Wherever the string "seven" shows up in the data below, copy the whole line.

*** Opening of DATA LISTING ***

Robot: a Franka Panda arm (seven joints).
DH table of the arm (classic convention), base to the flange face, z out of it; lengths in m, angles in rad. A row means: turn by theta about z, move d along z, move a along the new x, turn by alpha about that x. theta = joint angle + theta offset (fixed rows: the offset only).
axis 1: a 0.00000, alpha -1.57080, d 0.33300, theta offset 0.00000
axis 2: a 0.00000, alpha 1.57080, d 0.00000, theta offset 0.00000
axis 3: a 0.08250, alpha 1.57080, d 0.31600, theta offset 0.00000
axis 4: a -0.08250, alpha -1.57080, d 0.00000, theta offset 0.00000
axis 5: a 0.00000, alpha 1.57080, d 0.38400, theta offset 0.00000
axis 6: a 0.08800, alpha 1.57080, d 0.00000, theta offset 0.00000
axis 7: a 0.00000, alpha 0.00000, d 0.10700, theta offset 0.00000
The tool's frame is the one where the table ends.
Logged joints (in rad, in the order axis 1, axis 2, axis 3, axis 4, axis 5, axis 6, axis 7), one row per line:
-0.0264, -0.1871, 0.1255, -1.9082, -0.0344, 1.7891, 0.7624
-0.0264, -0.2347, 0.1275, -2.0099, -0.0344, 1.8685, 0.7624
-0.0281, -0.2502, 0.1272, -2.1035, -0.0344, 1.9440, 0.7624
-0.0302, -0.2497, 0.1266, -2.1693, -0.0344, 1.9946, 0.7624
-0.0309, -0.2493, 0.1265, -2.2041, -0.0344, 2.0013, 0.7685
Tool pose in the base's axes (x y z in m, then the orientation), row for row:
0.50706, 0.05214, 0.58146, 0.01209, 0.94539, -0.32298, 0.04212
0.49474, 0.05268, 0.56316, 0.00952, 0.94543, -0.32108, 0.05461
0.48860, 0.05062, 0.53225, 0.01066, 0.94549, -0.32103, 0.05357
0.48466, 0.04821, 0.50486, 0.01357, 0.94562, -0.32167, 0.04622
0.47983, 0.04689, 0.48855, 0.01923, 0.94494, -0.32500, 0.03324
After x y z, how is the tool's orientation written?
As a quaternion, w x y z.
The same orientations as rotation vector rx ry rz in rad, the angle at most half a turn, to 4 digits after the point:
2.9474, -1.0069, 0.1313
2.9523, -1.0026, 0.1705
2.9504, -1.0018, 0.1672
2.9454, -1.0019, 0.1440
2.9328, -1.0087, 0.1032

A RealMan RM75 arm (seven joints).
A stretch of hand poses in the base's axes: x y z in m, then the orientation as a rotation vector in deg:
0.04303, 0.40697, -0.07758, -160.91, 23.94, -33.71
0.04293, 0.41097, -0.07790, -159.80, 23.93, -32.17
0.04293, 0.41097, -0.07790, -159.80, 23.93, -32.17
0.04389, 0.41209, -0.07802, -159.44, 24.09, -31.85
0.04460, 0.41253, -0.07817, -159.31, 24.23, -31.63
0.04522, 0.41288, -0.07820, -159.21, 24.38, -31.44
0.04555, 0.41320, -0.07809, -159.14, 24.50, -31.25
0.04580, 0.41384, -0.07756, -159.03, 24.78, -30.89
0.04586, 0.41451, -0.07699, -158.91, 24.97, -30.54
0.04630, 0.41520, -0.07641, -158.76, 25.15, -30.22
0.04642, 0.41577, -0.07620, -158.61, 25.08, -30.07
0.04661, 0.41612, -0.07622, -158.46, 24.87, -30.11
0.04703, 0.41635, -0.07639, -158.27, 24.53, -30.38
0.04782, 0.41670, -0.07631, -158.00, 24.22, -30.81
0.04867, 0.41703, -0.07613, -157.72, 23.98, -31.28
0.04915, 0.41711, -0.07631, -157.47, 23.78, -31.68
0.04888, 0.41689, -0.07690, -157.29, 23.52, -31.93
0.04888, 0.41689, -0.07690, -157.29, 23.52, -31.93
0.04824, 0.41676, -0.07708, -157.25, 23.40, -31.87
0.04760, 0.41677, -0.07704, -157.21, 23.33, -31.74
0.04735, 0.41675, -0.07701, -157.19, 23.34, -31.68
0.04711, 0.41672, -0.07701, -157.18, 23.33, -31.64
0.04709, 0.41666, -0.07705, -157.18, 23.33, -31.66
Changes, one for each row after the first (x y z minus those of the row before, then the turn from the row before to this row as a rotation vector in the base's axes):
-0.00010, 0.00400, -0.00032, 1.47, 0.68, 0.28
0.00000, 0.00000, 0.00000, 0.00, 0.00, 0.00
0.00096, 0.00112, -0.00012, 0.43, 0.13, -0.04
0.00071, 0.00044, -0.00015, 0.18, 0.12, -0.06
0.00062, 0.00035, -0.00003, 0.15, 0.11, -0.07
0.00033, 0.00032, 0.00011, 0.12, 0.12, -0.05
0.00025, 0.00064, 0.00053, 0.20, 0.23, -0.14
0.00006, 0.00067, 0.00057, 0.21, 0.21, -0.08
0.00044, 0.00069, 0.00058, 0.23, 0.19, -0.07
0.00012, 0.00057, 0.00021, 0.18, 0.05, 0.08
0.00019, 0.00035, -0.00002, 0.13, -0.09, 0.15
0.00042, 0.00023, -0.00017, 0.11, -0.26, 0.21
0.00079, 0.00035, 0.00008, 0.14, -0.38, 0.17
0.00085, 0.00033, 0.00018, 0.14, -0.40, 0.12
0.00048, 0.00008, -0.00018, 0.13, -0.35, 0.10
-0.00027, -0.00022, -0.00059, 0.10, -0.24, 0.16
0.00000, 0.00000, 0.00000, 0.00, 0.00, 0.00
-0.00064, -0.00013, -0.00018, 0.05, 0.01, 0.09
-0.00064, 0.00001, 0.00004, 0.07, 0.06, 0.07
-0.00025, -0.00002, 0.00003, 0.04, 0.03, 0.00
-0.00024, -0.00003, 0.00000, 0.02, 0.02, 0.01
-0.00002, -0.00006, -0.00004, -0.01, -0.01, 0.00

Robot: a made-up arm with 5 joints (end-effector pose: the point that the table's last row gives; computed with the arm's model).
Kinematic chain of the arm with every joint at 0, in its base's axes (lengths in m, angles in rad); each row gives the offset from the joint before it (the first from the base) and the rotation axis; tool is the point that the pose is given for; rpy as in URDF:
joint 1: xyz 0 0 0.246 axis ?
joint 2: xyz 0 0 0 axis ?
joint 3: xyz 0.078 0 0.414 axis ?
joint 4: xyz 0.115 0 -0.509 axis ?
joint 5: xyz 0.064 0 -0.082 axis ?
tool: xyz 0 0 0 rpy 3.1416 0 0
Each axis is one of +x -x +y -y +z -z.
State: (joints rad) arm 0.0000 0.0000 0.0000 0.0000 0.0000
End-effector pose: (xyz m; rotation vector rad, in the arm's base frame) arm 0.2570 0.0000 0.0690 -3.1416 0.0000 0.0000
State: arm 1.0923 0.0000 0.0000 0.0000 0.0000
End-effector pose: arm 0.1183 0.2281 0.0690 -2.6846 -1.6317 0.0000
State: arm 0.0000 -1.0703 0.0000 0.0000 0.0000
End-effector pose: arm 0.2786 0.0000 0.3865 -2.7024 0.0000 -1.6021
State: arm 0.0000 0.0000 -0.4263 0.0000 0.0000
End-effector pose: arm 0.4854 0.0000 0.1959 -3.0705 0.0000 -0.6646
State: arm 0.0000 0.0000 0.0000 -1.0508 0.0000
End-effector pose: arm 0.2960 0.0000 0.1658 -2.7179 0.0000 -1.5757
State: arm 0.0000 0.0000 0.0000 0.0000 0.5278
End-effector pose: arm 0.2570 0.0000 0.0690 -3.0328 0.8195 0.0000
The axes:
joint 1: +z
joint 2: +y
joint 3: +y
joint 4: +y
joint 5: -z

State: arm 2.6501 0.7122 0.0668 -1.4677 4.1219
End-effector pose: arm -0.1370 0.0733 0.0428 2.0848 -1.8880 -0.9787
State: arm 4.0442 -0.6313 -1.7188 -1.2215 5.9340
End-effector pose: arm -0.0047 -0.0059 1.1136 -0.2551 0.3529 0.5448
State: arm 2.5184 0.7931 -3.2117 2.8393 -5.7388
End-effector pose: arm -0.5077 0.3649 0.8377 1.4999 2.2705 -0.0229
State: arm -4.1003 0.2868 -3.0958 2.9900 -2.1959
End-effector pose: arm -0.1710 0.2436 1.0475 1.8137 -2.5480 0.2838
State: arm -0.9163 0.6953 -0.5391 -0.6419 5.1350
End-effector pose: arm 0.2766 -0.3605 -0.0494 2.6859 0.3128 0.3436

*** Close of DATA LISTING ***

■ WRITTEN ANSWER ■
Robot: a Franka Panda arm (seven joints).
A RealMan RM75 arm (seven joints).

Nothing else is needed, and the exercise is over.